*DESCRIPTION OF THE TASK*:
Pull each line containing "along" from the data.

++++ SOURCE DATA

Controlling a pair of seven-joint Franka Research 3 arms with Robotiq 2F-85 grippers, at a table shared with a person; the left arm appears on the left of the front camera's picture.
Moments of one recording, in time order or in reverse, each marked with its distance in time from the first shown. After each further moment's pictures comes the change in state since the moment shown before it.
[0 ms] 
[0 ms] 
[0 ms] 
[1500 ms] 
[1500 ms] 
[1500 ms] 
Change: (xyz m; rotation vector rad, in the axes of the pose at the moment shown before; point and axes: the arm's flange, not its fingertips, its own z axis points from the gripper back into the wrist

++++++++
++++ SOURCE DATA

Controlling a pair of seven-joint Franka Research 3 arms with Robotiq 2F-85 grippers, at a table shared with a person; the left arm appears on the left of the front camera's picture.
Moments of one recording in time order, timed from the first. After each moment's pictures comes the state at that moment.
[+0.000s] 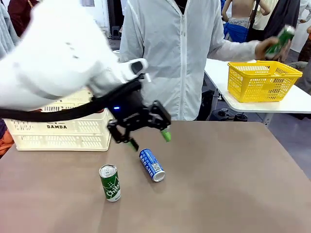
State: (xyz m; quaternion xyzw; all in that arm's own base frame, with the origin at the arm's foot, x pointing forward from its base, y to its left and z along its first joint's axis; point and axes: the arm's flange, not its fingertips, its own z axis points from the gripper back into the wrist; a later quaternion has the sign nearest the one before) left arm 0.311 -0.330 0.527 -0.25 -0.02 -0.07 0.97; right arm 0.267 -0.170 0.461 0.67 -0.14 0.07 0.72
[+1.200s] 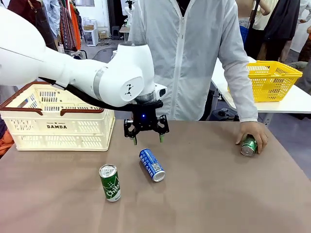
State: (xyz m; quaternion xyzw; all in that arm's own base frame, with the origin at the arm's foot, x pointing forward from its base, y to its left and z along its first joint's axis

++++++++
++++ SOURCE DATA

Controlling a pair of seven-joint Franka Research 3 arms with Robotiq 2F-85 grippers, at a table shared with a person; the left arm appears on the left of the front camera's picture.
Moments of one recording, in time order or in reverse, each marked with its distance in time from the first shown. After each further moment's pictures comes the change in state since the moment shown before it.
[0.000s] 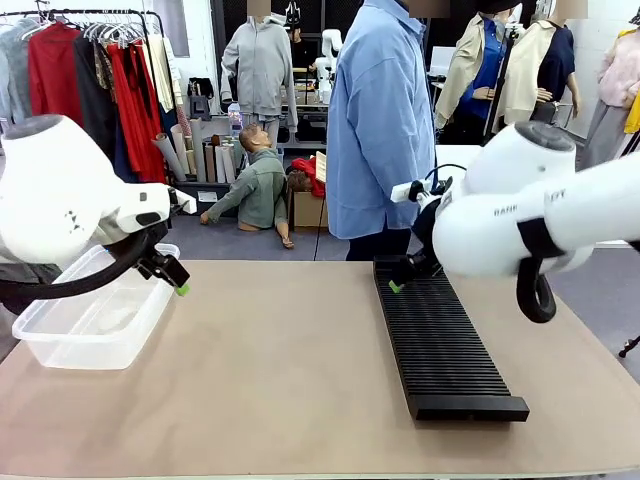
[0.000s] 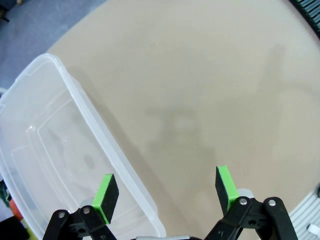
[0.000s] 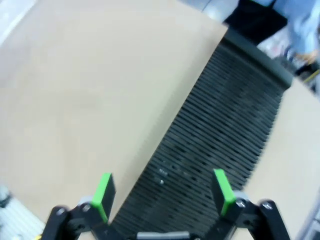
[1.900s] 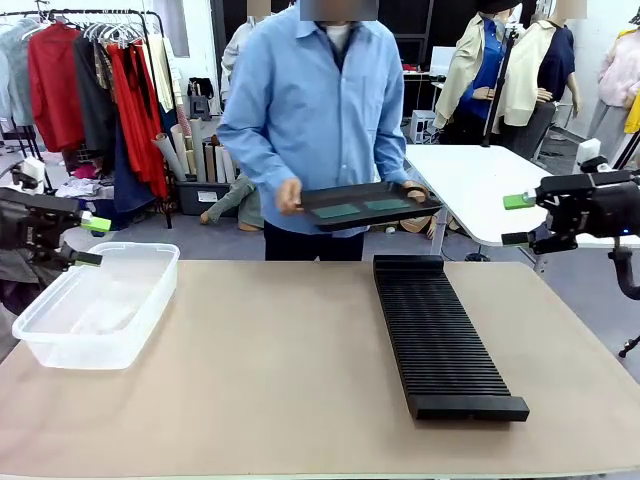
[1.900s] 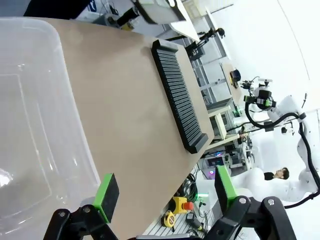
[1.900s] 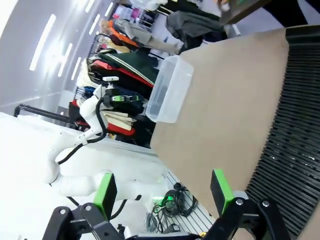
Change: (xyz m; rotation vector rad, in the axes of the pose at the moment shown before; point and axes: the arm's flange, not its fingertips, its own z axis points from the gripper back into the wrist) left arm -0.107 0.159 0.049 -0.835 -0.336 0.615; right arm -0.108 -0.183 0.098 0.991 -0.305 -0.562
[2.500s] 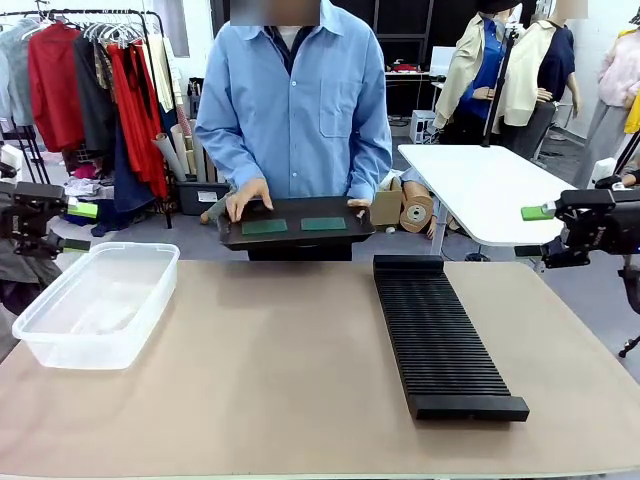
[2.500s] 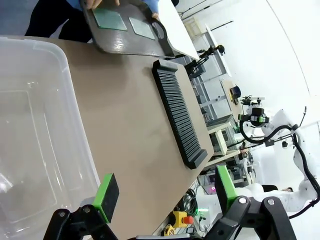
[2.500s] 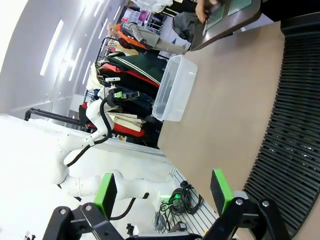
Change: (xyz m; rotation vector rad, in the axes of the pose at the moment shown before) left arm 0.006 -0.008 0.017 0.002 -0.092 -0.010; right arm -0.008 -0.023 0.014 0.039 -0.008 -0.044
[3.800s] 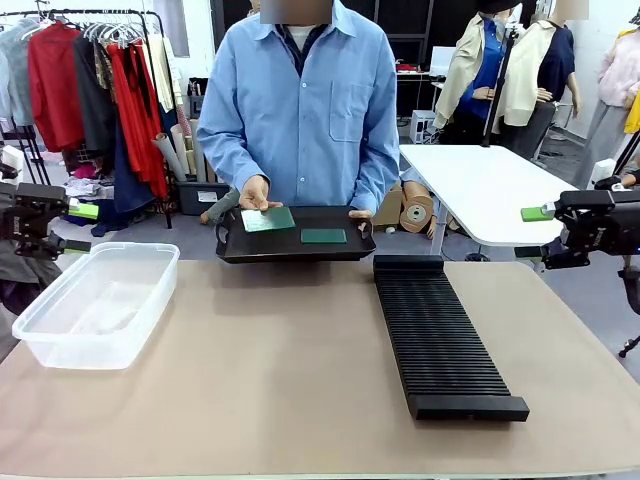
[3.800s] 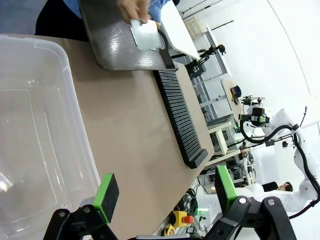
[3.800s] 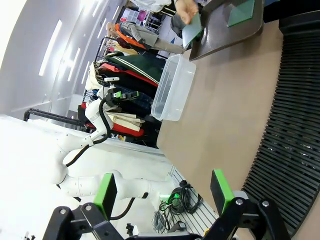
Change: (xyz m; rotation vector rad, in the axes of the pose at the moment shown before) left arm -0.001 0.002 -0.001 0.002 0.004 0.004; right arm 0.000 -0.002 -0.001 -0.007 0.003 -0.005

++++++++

*PROBLEM SOLUTION*:
State: (xyz m; quaternion xyzw; all in that arm's own base frame, with the origin at the arm's foot, x pointing forward from its base, y to its left and z along its first joint's axis; point and axes: the arm's flange, not its fingertips, its own z axis points from the gripper back into the wrist; a later quaternion has the sign nearest the one before) left arm 0.311 -0.330 0.527 -0.25 -0.02 -0.07 0.97; right arm 0.267 -0.170 0.461 0.67 -0.14 0.07 0.72
State: (xyz m; quaternion xyzw; all in that arm's own base frame, with the origin at the arm's foot, x pointing forward from its base, y to its left and z along its first joint's axis

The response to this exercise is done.